---------- Data provided ----------
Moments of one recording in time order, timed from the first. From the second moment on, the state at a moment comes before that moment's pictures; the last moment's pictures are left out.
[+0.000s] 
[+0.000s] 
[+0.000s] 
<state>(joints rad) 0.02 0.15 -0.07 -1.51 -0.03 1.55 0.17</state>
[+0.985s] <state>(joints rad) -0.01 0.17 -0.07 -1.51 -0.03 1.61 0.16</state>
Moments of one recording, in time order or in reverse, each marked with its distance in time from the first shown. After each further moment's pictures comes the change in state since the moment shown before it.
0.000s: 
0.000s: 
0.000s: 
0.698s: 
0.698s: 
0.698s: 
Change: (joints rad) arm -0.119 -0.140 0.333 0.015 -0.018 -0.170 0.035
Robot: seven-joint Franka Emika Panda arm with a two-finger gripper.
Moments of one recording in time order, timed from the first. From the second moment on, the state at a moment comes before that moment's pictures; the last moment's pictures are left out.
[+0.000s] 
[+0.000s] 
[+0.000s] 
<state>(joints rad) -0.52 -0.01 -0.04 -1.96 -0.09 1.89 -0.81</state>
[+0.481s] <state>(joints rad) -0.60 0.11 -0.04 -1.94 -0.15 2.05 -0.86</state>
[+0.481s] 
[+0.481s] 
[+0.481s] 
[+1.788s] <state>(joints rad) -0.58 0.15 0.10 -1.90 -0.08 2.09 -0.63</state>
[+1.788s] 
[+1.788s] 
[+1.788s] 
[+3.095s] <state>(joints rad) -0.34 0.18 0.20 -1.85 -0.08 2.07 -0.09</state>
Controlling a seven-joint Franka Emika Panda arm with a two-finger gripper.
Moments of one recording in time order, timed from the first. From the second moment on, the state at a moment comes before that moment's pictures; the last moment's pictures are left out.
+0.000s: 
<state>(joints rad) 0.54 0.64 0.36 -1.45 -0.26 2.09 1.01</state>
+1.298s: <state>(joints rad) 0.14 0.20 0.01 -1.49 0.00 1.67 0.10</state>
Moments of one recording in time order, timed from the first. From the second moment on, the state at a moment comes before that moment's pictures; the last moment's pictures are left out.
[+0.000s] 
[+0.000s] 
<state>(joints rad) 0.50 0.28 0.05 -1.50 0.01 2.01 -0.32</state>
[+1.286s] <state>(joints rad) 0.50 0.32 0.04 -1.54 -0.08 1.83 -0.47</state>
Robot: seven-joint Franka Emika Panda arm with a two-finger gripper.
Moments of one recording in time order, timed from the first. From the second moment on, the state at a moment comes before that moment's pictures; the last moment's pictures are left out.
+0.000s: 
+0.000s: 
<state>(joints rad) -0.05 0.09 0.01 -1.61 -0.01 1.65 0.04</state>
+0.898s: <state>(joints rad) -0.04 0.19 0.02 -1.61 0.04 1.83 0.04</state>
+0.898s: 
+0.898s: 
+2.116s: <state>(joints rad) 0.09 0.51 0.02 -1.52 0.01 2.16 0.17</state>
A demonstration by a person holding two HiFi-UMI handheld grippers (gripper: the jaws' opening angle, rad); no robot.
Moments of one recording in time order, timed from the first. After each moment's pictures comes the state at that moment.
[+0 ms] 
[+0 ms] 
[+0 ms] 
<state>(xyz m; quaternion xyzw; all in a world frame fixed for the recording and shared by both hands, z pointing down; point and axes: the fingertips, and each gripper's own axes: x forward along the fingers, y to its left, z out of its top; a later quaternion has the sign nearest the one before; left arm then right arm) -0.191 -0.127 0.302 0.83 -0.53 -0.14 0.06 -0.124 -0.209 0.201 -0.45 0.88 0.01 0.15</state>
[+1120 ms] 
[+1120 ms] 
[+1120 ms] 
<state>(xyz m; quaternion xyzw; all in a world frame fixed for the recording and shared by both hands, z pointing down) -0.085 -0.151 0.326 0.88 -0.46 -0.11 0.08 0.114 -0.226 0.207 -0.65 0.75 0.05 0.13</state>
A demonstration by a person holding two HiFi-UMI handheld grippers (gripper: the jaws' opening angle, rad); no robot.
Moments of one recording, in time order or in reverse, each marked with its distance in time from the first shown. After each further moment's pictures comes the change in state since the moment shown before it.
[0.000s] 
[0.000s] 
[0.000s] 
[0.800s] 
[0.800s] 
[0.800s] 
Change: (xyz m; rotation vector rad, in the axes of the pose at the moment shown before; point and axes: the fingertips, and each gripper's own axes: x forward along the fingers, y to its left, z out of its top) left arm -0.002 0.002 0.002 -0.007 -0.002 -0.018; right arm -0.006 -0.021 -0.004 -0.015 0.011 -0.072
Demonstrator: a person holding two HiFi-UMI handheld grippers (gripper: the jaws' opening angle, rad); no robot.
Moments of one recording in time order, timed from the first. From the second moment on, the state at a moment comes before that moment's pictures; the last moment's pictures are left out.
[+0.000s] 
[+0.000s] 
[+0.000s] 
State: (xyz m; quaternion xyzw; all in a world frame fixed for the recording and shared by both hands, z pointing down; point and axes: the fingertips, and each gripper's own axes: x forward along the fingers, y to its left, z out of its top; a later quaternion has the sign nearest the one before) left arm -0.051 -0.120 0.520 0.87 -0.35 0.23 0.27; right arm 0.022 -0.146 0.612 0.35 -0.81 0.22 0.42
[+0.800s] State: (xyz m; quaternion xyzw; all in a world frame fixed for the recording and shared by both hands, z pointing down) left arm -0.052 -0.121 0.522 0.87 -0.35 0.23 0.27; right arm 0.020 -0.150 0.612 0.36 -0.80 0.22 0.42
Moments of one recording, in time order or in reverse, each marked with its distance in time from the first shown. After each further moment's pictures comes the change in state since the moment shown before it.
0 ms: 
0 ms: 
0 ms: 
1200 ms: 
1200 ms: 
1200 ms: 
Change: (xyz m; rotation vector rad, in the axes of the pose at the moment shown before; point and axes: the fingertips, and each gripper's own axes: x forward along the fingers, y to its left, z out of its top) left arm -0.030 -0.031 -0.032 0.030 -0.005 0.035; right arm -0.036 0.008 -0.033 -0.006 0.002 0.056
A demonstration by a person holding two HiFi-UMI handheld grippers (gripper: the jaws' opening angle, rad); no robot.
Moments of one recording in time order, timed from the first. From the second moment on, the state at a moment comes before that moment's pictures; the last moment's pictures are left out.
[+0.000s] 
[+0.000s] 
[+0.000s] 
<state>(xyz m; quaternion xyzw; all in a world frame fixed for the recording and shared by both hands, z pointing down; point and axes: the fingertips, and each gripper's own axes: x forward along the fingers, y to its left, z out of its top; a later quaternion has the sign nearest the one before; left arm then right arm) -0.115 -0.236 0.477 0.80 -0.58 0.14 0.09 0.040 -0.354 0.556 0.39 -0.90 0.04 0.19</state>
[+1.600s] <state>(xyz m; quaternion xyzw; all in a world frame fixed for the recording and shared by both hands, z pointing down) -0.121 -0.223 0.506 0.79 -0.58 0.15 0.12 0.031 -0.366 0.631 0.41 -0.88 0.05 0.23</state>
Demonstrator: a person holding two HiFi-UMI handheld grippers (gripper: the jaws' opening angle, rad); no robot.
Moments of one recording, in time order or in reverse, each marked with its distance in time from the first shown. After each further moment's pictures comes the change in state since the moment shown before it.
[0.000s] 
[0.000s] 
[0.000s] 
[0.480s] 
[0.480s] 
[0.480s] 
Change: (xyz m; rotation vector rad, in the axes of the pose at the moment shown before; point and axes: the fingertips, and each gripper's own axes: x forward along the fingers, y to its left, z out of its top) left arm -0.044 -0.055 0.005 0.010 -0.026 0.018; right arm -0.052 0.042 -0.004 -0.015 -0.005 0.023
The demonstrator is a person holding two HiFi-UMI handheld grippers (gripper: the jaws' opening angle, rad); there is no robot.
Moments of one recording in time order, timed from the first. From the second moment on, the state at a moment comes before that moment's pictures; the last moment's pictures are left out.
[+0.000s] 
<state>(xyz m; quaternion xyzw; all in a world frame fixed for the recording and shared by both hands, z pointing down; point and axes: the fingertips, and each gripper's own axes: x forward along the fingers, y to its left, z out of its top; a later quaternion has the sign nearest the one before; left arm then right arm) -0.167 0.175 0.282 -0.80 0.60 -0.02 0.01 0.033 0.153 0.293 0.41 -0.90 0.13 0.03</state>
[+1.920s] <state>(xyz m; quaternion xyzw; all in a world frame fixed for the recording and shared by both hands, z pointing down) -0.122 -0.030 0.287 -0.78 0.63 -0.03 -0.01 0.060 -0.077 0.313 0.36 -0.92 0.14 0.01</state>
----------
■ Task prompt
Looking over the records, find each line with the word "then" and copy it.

■ Response to this exercise
<state>(xyz m; quaternion xyzw; all in a world frame fixed for the recording and shared by both hands, z pointing down; point and axes: the fingertips, and each gripper's own axes: x forward along the fingers, y to its left, z out of its top; a later quaternion has the sign nearest the one before; left arm then right arm) -0.191 -0.127 0.302 0.83 -0.53 -0.14 0.06 -0.124 -0.209 0.201 -0.45 0.88 0.01 0.15</state>
<state>(xyz m; quaternion xyzw; all in a world frame fixed for the recording and shared by both hands, z pointing down; point and axes: the fingertips, and each gripper's own axes: x forward along the fingers, y to its left, z out of its top; a later quaternion has the sign nearest the one before; left arm then right arm) -0.115 -0.236 0.477 0.80 -0.58 0.14 0.09 0.040 -0.354 0.556 0.39 -0.90 0.04 0.19</state>
<state>(xyz m; quaternion xyzw; all in a world frame fixed for the recording and shared by both hands, z pointing down; point and axes: the fingertips, and each gripper's own axes: x forward along the fingers, y to its left, z out of its top; a later quaternion has the sign nearest the one before; left arm then right arm) -0.167 0.175 0.282 -0.80 0.60 -0.02 0.01 0.033 0.153 0.293 0.41 -0.90 0.13 0.03</state>

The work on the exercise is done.